10日間に及ぶ夏期講習が無事に終わり、わたしたちは正門前で渡部くんたちが来るのを待っていた。

「まさか渡部くんたちと一緒だなんてね。中3の時同じクラスだったけど、けっこうお世話になったなあ」
「あれ、同じ中学だったんだ?」

問い返すと、華恵はうんと頷いた。

「流れをリードするのがうまいんだよね。その年は体育祭の応援団だったんだけどさ。ダンスの話し合いの時に全然意見がまとまらなくてどうしようかと思ってたら、出てた案をまとめて折衷案を作ってくれてね。うまくいかなかったり曲が他の組と被ったりしたときのために代替案まで出してくれて、本当にありがたかったな。ただ引っ張る力を持っているだけじゃなくて、ちゃんと周りを見てるっていうかさ。ぐいぐい行くのとは違って、気がついたらみんなが自然と導かれていく感じって言ったらいいかな」
「ああ、バドミントン部の子も言ってたよ。今度の大会が終わったら次の部長になるのは渡部くんで確定してるけど、人望も実力も申し訳ないって先輩も先生も含めて満場一致だったらしいね」

美優がそう言ったのとほぼ同時に、渡部くんがわたしたちを呼ぶ声が聞こえた。

「待たせてごめんね。樹が先生に質問しに行って帰ってこなくてさ」
「悪いって。今日の疑問は今日のうちに解決しておかないとまた忘れちゃうだろ」
「あはは、そんなに待ってないから大丈夫だよ。それより、早く行かないといい場所なくなっちゃうかも」

橋を渡ってから河川敷に降りる。まだ3時なのに予想通り既にかなりの数のレジャーシートが広がっていて、8人分のスペースを見つけるのは至難の業だ。
なんとか広くあいていた場所をみつけてシートを広げ、荷物で重しをする。荷物番と屋台周りを4人ずつ交代で行くことに決めて、先発組の四人――理沙と華恵、江川くんと須藤くんを見送って、残ったわたしたちは靴を脱いで足を伸ばした。

「諒太から花火大会に誘われるなんて驚いたな」

留守番組として残った内山くんが、靴下を脱ぎながら言った。視線を向けられた渡部くんは曖昧に笑って、ペットボトルに残っていた麦茶を飲み干した。

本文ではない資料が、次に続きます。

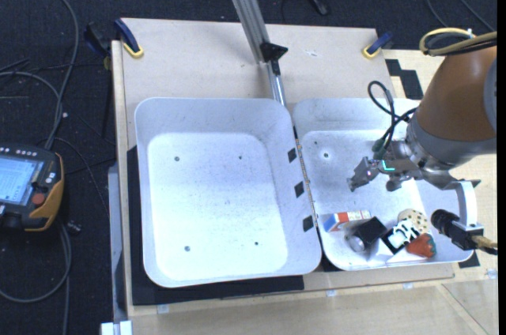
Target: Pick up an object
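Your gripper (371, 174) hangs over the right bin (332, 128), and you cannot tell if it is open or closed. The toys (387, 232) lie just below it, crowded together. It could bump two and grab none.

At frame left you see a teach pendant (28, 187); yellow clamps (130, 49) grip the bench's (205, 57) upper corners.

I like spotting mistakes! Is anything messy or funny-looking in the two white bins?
Nothing looks broken or spilled. The small things, like the red and white box and the black block, are all bunched in the right bin's near corner, below the hand.
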You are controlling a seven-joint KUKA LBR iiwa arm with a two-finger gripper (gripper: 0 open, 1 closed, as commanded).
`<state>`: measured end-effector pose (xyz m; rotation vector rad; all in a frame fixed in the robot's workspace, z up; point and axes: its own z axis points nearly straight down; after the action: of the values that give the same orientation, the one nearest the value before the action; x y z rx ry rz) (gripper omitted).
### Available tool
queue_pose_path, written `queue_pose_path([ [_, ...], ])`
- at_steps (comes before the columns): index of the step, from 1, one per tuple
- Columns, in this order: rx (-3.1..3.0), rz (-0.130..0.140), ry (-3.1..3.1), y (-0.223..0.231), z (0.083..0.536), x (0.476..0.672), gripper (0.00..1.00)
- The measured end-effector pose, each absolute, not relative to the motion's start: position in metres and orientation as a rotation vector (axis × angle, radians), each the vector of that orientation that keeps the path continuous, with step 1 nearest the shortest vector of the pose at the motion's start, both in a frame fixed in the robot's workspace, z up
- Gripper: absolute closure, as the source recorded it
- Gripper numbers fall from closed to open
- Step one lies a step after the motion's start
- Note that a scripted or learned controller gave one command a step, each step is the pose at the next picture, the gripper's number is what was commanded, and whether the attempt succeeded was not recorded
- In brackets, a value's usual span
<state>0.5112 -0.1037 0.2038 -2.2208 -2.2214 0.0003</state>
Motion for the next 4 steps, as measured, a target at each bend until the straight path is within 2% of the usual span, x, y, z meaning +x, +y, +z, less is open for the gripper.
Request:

「柳井さんを誘ったら、みんなで行こうって話になってさ。ちょうどお前らも暇で助かったよ」
「誰ひとりとして花火デートの予定がなかったのは悲しい事実だけどな、俺ら。ってか、君たちそんなに仲良かったんだ?」
「ああ、わたしも訊きたかったの、それ。香帆ったらいつの間に渡部くんと親しくなってたのよ」

急に話の矛先が自分に向いたので、ぼうっとしながらそのやり取りを聞き流していたわたしはあやうく咽せるところだった。隣に座る渡部くんは、いたずらっこのような目でわたしを見ている。
どこまで話していいのだろうか。さすがに告白されたことは黙っていた方がいいだろうと、慎重に口を開く。

「球技大会の時だったかな。たまたま話す機会があって」
「なんだ、けっこう最近の話なのね」
「そのわりには、夏期講習中もずっと一緒にいたみたいだけどな」

内山くんがからかうように言うと、渡部くんはさすがに照れたように彼の肩をつついた。そうなの? と美優が控えめにわたしに確認する。肯定を返すと、意味深なふうんという相槌を長く伸ばしながら何度も頷いていた。

「取ってる科目が被ってたから、空き時間に一緒に勉強してただけだよ」
「俺らの昼飯の誘いにも乗らずにか」
「それは教室が離れていて面倒だからって言っただろ」

完全にちょっかいモードになってしまった内山くんに翻弄されている渡部くんがおかしくて、思わず笑ってしまう。わたしといるときや他のクラスメイトたちも大勢いるような場所だともっと余裕のある表情なので新鮮だ。
友達が――親しい人が増えるのは少し怖いけれど、こうやってずっと楽しくいられたらいいとは思う。

でも、同時に脳裏を記憶が掠める。
下卑た嘲笑。利も害もないと思っていた存在が自分に対して毒を向けたこと。もし今、仲良くなった彼らから同じようなことをされたら、絶望なんかじゃ済まないだろう。
だから心の距離を置いている。美優とも、理沙や華恵とも。嘘の本心をあらわしておけばそれは盾になる。本当の“本心”は簡単に見せたらいけないし、彼女たちが言うこともそのまま信じたらいけない。